The Key changes are given hereunder:
1) Eligibility of entities for listing on ITP: Following entities are eligible for listing on ITP:
- Entities which are intensive in the use of technology, information technology, intellectual property, data analytics, bio-technology or nano-technology to provide products, services or business platforms with substantial value addition. 25% of pre-issue capital of such entities should be held by qualified institutional buyer(s) as on the date of filing of draft information document or draft offer document with the Board, as the case may be; or
- Any other entity in which at least 50% of the pre-issue capital is held by QIBs as on the date of filing of draft information document or draft offer document with the Board, as the case may be.
The norms further provides that no person, individually or collectively with person acting in concert shall hold 25% or more of the post-issue share capital in the start ups.
2) Listing of securities on ITP without public issue: The entity shall obtain in-principle approval from the recognised stock exchanges on which it proposes to get its securities listed.

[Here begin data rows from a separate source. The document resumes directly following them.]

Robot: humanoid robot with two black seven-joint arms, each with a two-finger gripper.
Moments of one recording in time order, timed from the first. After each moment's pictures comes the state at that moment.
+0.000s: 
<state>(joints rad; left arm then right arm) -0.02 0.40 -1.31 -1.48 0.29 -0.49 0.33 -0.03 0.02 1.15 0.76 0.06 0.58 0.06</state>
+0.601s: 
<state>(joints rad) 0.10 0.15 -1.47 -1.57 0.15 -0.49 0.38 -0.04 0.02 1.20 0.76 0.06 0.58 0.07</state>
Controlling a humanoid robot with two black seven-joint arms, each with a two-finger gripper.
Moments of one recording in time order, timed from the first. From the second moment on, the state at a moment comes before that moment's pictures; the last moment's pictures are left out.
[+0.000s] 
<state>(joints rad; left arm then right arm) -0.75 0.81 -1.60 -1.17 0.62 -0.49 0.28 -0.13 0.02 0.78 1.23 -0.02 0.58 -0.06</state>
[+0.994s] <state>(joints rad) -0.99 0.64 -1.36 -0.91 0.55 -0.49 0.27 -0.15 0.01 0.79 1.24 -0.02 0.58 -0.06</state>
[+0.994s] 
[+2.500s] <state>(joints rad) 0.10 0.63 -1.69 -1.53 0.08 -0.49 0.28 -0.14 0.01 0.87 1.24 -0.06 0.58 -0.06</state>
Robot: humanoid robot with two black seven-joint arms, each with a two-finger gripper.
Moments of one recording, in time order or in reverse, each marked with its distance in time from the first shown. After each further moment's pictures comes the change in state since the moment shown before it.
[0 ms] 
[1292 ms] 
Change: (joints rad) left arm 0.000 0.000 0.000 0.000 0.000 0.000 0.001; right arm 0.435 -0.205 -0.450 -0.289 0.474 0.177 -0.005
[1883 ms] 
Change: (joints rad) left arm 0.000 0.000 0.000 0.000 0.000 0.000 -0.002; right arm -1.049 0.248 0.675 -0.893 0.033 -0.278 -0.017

It should list its specified securities on the recognised stock exchange(s) within thirty days from the date of issuance of observation by the Board. Norms of SEBI relating to allotment, opening and closing of issue, advertisement, underwriting, etc., shall not be applicable on such entities.
3) Easier exit for entities listed on ITP without making a public issue: Entity whose securities are listed on the ITP platform may exit from such platform if:
- Its shareholders approve such exit by passing a special resolution via postal ballot where 90 % of the total votes and the majority of non-promoter votes should be in favor of such move; and
- Recognised stock exchange approves of such exist.
4) Listing of securities on ITP pursuant to public issue: For such listing of securities SEBI has kept the size of minimum trading lot and minimum application amount as Rs. 10 lakhs. The number of allottees in such case shall be more than 200. The allocation in the net offer to public category shall be 75% for institutional investor and 25% for non-institutional investor.
5) Lock in: The entire pre-issue capital of the shareholders shall be locked-in for a period of 6 months. In case of listing pursuant to public issue such period of 6 months will be counted from the date of allotment of securities. However, in case listing without public issue such period will be counted from date of listing of securities.
6) Migration to main board: The start-ups listed on the institutional trading platform can migrate to the main board after expiry of three years by meeting certain guidelines.
7) Other provisions: In order to reduce the timeline of public issue process, SEBI has mandated that acceptance of bids shall be made only by using Application Supported by Blocked Amount (‘ASBA’). In order to reduce the burden on compliance on start ups, SEBI also provides exemption to startups (listed on ITP without making public issue) from delisting norms and Take over code.